Exercise goal
Output the full listing exactly, character for character.

Source data
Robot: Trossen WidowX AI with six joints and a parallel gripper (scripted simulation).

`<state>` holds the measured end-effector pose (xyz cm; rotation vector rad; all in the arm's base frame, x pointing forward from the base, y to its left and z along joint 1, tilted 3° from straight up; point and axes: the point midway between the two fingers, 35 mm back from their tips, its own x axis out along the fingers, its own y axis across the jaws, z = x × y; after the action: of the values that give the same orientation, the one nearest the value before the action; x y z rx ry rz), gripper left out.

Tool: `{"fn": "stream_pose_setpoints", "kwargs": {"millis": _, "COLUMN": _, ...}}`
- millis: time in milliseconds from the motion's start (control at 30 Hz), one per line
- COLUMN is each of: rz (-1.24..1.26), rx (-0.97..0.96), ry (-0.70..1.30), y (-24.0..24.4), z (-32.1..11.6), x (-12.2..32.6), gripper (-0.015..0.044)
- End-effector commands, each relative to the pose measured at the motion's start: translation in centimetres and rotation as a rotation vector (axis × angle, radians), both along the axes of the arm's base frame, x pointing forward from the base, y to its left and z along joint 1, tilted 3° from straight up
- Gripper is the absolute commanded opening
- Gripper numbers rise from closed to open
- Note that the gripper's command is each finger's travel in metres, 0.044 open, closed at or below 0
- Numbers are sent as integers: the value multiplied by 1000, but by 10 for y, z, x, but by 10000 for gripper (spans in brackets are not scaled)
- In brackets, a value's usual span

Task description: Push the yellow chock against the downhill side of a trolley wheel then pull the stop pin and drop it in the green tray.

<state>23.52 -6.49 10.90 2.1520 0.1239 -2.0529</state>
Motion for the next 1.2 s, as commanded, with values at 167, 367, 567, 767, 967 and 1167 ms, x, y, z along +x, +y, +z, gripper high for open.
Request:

Response to this task
Robot: Trossen WidowX AI with six joints and a parallel gripper (scripted simulation).

`<state>` holds the measured end-effector pose (xyz cm; rotation vector rad; all in the arm's base frame, x pointing forward from the base, y to its left and z along joint 1, tilted 3° from straight up; point and axes: the point midway between the two fingers, 35 mm back from their tips, its own x axis out along the fingers, its own y axis across the jaws, z = x × y; after the action: of the values that give the same orientation, the one nearest the value before the action; x y z rx ry rz), gripper left out.

Tool: `{"fn": "stream_pose_setpoints", "kwargs": {"millis": _, "COLUMN": _, ...}}`
- millis: time in milliseconds from the motion's start (control at 30 Hz), one per line
- COLUMN is each of: rz (-1.24..1.26), rx (-0.97..0.96), ry (-0.70..1.30), y (-24.0..24.4), z (-32.1..11.6), x (-12.2..32.6), gripper (-0.015..0.044)
- End-effector commands, each relative to the pose measured at the motion's start: translation in centimetres and rotation as a rotation vector (axis × angle, radians), both along the axes of the arm's base frame, x pointing forward from the base, y to its left and z along joint 1, tilted 3° from straight up
- Gripper is the absolute commanded opening
- Gripper numbers rise from closed to open
- Note that the gripper's command is each finger's travel in metres, 0.044 open, closed at or below 0
- Numbers are sent as integers: the value multiplied by 1000, but by 10 for y, z, x, but by 10000 for gripper (spans in brackets are not scaled)
- In brackets, a value's usual span

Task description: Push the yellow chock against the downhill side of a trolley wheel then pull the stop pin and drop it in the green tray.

<state>23.52 -6.49 10.90 2.1520 0.1239 -2.0529</state>
Motion for the next 1.2 s, as commanded, with values at 167, 367, 567, 767, 967 and 1167 ms, x, y, z along +x, +y, +z, gripper high for open.
Request:

The exercise requires no additional answer.